Zhovtantsi (Жовтанці; Żółtańce) is a village in Lviv Raion, Lviv Oblast, in western Ukraine. It is the administrative centre of Zhovtantsi rural hromada, one of the hromadas of Ukraine. Its population is 5,066 (as of 2024).

== History ==
Zhovtantsi was first mentioned in 1358, at which time its population was primarily agrarian. In 2014, protests occurred in the village over the poor quality of the motorway from Zhovtantsi to Vykhopni. Protesters threatened to block Highway H17, linking the city of Lviv to Lutsk, if their demands were not met.
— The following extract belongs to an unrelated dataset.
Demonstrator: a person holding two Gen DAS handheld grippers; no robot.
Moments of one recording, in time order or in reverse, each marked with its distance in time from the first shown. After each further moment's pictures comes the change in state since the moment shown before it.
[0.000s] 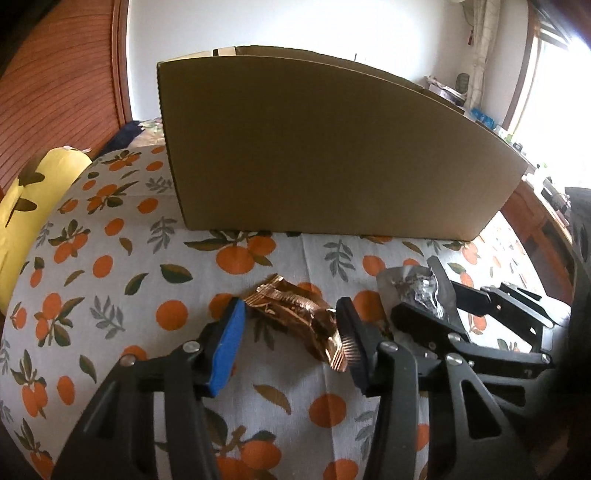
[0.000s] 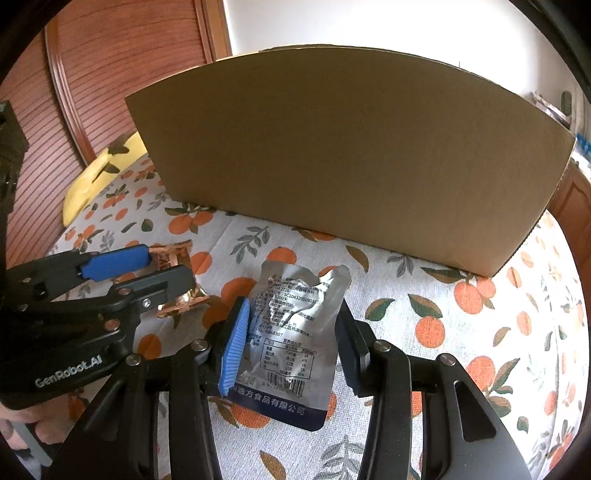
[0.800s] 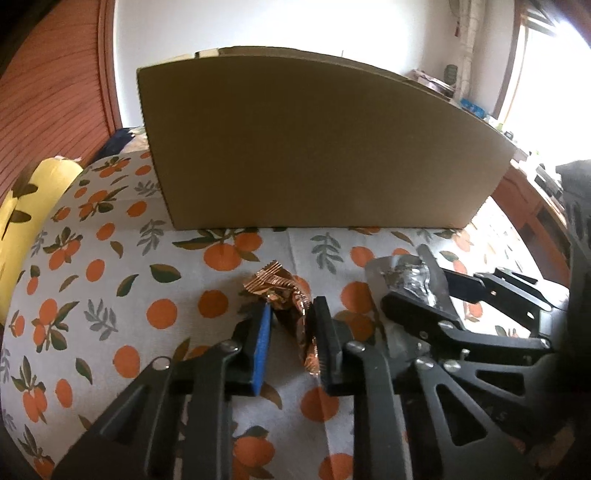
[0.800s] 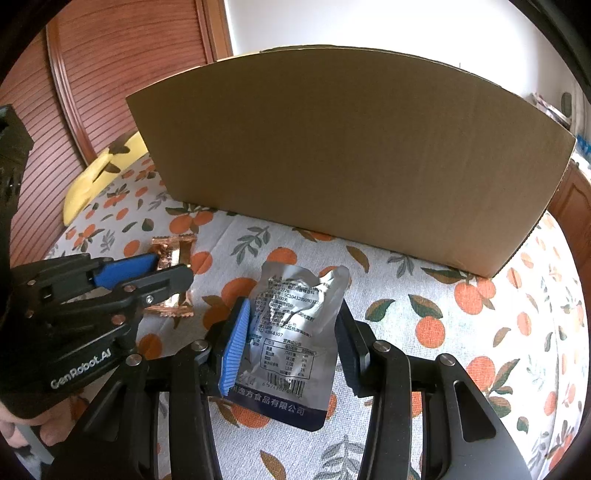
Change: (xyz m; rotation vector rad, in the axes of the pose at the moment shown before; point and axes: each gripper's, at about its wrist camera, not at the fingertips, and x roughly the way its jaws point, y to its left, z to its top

President of Ukraine Petro Poroshenko visited the village on 10 December 2018, as part of a trip to Lviv Oblast. While at Zhovtantsi, he paid his respects at a memorial to Ukrainian independence activists.

== Notable people ==
- Mykhailo Dyba, economist and police officer.
- Ruslan Filipsonov, senior sergeant of the Armed Forces of Ukraine.
- Petro Kashuba, chaplain of the Ukrainian Galician Army.
- Yulian Krynytskyi, field marshal of the Common Army.
- Lukian Krynytskyi, Ukrainian lawyer and politician in Austria-Hungary.
- Yurii Polianskyi, geologist, geographer, archaeologist, and Ukrainian Military Organization leader.